Doing custom ARM cores and fabric ASICs may be one thing (and a lot of that seems to be semi-custom with Broadcom), but doing your own wafer-scale AI custom design at the order of a Cerebras is quite a different matter.

And I wouldn't bet on Tesla/Dojo actually having succeeded and earning its money just yet or ever: Tesla is buying a surprisingly high number of Nvidia GPUs and Mr. Musk's track record on truth may be one of the ever fewer things he still shares with his ex boss.
 
The article said:
Tesla says a single silent data error can destroy an entire training run that takes weeks to complete.
First, I thought AI models were generally more resilient to errors than that.
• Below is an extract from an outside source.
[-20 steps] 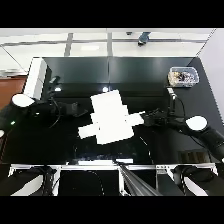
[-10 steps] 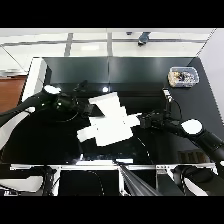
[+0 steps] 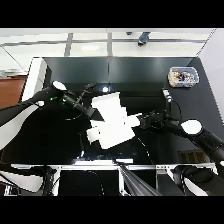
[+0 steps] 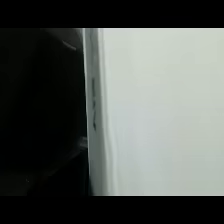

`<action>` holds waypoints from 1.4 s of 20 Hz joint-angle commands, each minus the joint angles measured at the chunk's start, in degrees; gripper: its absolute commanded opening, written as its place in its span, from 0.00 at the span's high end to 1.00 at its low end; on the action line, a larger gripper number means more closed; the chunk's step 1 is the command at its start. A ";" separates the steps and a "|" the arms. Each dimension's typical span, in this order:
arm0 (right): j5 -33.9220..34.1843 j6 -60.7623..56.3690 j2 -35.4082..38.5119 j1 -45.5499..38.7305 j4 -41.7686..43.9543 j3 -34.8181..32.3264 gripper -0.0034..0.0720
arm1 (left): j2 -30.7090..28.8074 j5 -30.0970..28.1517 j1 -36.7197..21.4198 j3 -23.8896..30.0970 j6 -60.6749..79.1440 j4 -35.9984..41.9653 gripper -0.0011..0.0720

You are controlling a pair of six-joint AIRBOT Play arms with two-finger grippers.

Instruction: Fold the box and place the chain.

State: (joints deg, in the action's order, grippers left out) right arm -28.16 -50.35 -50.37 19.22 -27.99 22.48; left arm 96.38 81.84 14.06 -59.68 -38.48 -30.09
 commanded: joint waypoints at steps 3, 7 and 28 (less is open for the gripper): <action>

Second, this is not a new problem. In the field of HPC, they rely on check-pointing and revert to an earlier snapshot of the state, when an error occurs or is detected.

The article said:
Given the extreme complexity of the Dojo Training Tile (the large wafer-size chip), it isn't easy to detect defective dies even during the manufacturing process
Why not? I really don't understand this claim, even if it were like Cerebras' design (which it isn't). IIRC, Tesla attaches their compute dies to a carrier, which means they should be able to test each of the compute dies first, and only mount the good ones. Of course, you can have errors introduced during the mounting phase, or which occur later, but test-before-mounting should significantly cut down on the rate of hardware defects that make it into the finished assembly.

The article said:
the Stress tool has also uncovered a rare design-level flaw
...
In addition, the company intends to extend the method to pre-silicon testing phases and early validation workflows to catch the aforementioned faults even before production, although it is challenging to envision exactly how this might be achieved, as SDCs can occur due to aging.
They previously said it could be used to find design flaws. That's what you'd use it for, in a pre-silicon validation scenario.
 
  • Like
Reactions: abufrejoval